Pursuant to the closing of the second tranche, the company issued 9,043,950 units at a price of $0.06 per unit for gross proceeds of $542,637. Combined with the closing of the first tranche, the private placement is set to generate gross proceeds of $1,593,143.
The current Black Iron focus is on advancing the development of its wholly owned Shymanivske iron ore project in Krivyi Rih, Ukraine, toward construction. The mining-friendly area is surrounded by five other operating iron ore mines in very close proximity to all of the infrastructure necessary to allow for a low upfront cost phased build, including railway, power, port and skilled labor.
At the end of March 2019, Black Iron announced that Ukraine’s government had agreed to develop a plan to transfer a key parcel of land to the company. The company requires additional land suitable for the placement of its processing plant, tailings and waste rock. The transfer is expected to be completed after additional discussions focusing on a compensation package that will cover the replacement and relocation of Ministry of Defense facilities, as well as repatriation of some surrounding land.

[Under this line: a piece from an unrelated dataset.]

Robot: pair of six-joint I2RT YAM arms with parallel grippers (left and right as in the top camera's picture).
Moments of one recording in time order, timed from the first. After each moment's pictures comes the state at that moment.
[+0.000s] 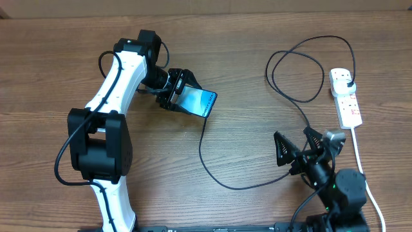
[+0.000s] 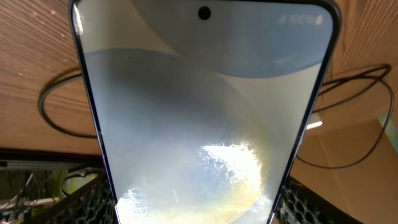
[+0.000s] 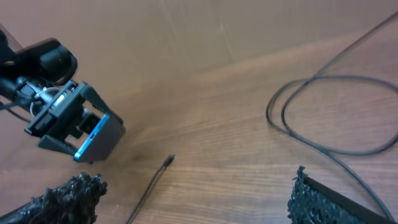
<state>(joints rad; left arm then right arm) -0.16 2.10 1.74 -1.23 0.77 -1.23 0.13 0.27 0.28 -0.23 -0.24 0.36</state>
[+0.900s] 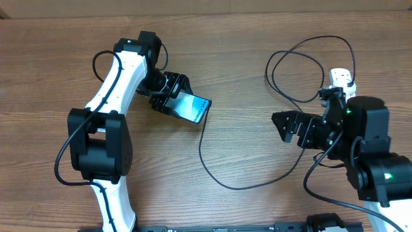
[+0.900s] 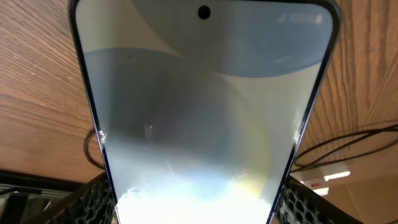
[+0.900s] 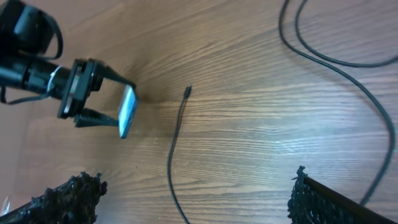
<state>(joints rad) -0.16 2.10 1.74 -1.27 0.57 -1.22 0.08 0.92 1.07 -0.95 -0.39 0.36</state>
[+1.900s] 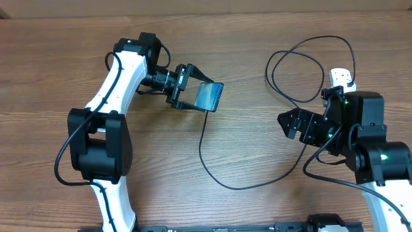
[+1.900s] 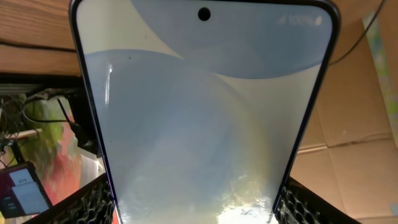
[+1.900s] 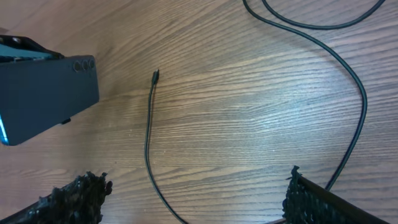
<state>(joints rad) -0.16 2.10 1.74 -1.30 1.18 -1.14 0.03 1.01 1.07 -1.02 -0.36 0.36</state>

The parcel of land is suitable from both social and environmental standpoints, Black Iron announced in a news release (http://nnw.fm/94YFw). Its close proximity to Shymanivske also makes it a cost-efficient choice that should reduce the expenses linked to hauling ore and waste.

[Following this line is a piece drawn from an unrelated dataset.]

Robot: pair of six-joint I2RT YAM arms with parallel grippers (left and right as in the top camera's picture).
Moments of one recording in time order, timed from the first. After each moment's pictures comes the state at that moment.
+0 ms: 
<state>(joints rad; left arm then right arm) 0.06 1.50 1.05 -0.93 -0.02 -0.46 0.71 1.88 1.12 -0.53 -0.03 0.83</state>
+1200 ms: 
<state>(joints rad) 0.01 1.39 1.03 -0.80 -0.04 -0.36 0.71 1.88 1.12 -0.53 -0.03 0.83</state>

As per the announcement, Black Iron plans to build its Shymanivske iron ore project in two phases. The company will make use of the solid fundamentals that the area has to offer, which include the excellent infrastructure, skilled local labor and close proximity to steel mills located in Turkey, Europe and the Middle East.
The Shymanivske iron ore project is expected to produce an ultra-high grade, 68 percent iron ore concentrate. The operating cost is forecast to be low, at roughly $31 per ton, with a capital intensity of less than $95 per ton of capacity.
Black Iron intends to produce high-grade pellet feed, as the concentrate available at Shymanivske is an ideal source for pellets, because it doesn’t have to be ground finer. The price of high-grade pellet feed is anticipated to grow disproportionately on the iron ore market. Since November 2018, iron ore prices have gone up nearly 40 percent and are currently at their highest levels in almost a year.
The technical and scientific contents of this article have been reviewed and approved by Matt Simpson, P.Eng., CEO of Black Iron, who is a Qualified Person as defined by NI 43-101.